Quantization made by Richard Erkhov.
lmlab-mistral-1b-untrained - GGUF
- Model creator: https://huggingface.co/lmlab/
- Original model: https://huggingface.co/lmlab/lmlab-mistral-1b-untrained/
Original model description:
license: apache-2.0 language: - en pipeline_tag: text-generation
Sorry everyone this got sort of popular but it doesnt generate understandable text - I think there's a way to make this generate good results w/ relatively little compute I'll experiment a bit later
LMLab Mistral 1B Untrained
This is an untrained base model modified from Mistral-7B-Instruct. It has 1.13 billion parameters.
Untrained
This model is untrained.

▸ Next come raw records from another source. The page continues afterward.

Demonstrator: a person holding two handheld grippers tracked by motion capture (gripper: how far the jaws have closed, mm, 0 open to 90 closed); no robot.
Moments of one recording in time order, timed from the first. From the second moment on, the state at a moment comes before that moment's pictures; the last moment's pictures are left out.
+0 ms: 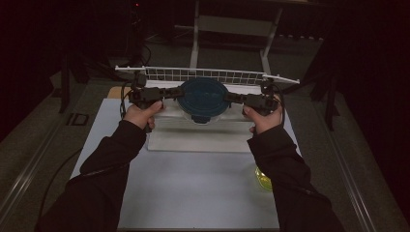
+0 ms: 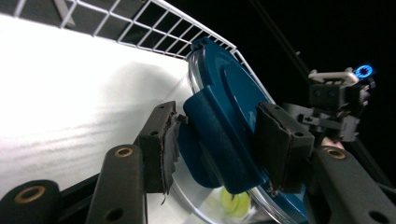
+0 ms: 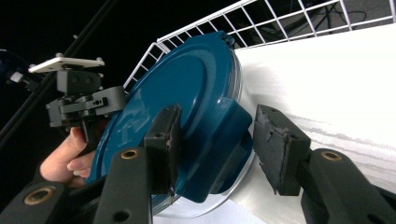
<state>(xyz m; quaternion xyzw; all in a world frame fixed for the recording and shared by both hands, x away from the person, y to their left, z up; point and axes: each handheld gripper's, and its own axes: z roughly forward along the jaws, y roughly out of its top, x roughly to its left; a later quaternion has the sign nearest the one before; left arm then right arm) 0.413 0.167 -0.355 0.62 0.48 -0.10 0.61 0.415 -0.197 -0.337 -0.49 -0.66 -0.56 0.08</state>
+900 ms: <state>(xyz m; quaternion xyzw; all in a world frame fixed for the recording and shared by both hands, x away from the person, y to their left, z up) 0.368 0.179 -0.338 0.66 0.42 -0.01 0.62 0.379 -0.203 -0.310 -0.43 -0.70 -0.56 -0.03</state>
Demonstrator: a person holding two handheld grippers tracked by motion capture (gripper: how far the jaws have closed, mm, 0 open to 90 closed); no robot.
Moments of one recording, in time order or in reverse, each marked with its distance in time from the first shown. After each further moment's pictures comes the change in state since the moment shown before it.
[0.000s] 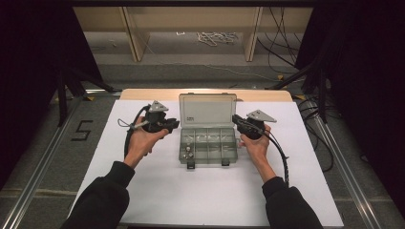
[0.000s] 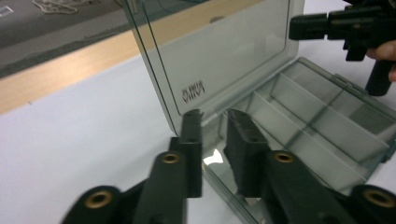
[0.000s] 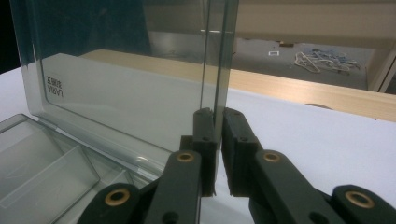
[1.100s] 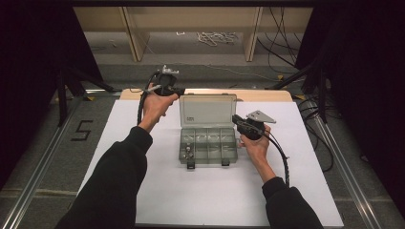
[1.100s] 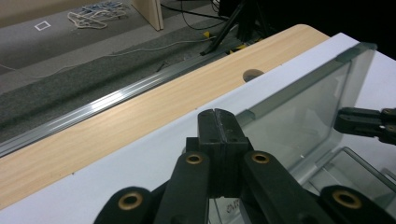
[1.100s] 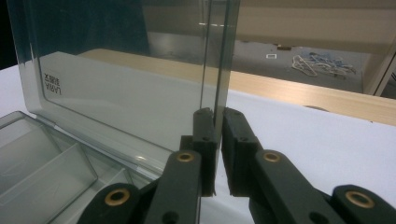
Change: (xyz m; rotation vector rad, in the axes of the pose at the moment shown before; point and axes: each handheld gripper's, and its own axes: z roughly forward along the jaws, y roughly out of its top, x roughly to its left) left arm 0.024 0.088 0.035 -0.006 0.089 -0.034; right arm 0.001 -0.001 0.000 -0.011 -0.010 -0.035
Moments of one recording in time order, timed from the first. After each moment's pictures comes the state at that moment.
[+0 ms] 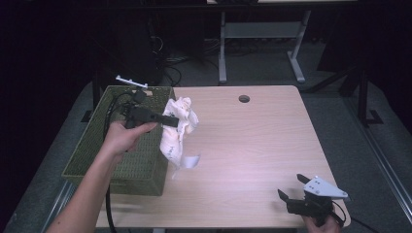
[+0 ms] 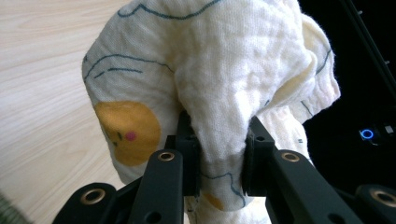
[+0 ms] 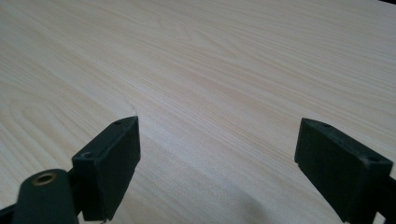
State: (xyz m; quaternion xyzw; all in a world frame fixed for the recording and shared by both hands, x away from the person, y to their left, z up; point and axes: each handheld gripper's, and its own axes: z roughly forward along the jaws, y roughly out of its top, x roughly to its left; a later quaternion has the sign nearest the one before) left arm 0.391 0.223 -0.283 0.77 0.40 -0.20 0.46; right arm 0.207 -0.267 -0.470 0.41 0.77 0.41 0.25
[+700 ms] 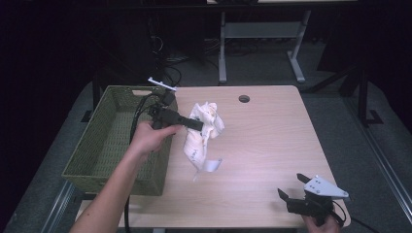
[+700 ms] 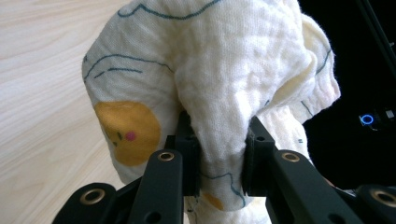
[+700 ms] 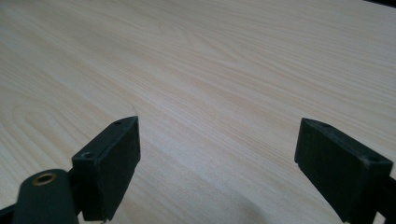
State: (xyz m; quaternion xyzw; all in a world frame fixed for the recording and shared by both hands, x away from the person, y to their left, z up) left arm 0.400 0.159 -0.301 0.79 0.37 -0.22 0.44; right arm 0.207 -0.266 -0.469 0.41 0.77 0.42 0.25
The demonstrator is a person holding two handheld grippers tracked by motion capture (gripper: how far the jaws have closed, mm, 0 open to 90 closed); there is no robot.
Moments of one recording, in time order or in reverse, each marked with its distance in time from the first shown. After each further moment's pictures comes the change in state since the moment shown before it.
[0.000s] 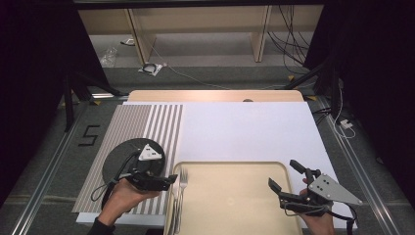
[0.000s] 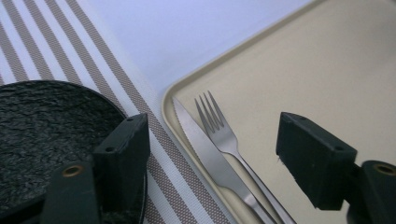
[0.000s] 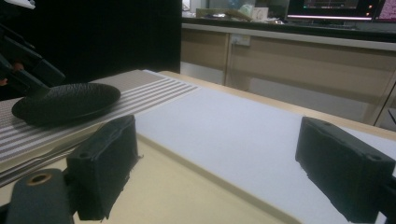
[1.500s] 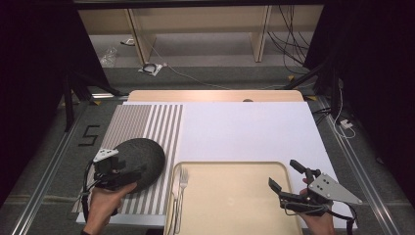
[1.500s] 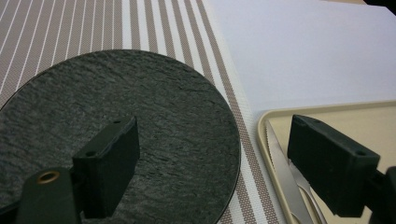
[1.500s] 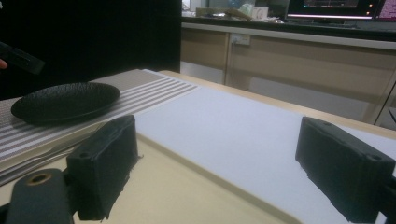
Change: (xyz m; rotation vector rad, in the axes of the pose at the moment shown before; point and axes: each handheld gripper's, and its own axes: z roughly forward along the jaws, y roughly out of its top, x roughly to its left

This means it will not generate comprehensible text.
Model Details
Model Description
- Developed by: LMLab
- License: Apache 2.0
- Parameters: 1.13 billion (1,134,596,096)
- Modified from model:
mistralai/Mistral-7B-v0.1
Model Architecture
LMLab Mistral 1B is a transformer model, with the following architecture choices:
- Grouped-Query Attention
- Sliding-Window Attention
- Byte-fallback BPE tokenizer
Usage
Use MistralForCausalLM
.
from transformers import MistralForCausalLM, AutoTokenizer
tokenizer = AutoTokenizer.from_pretrained('lmlab/lmlab-mistral-1b-untrained')
model = MistralForCausalLM.from_pretrained('lmlab/lmlab-mistral-1b-untrained')
text = "Once upon a time"
encoded_input = tokenizer(text, return_tensors='pt')
output = model.generate(**encoded_input)
print(tokenizer.decode(output[0]))
Notice
This model does not have any moderation systems.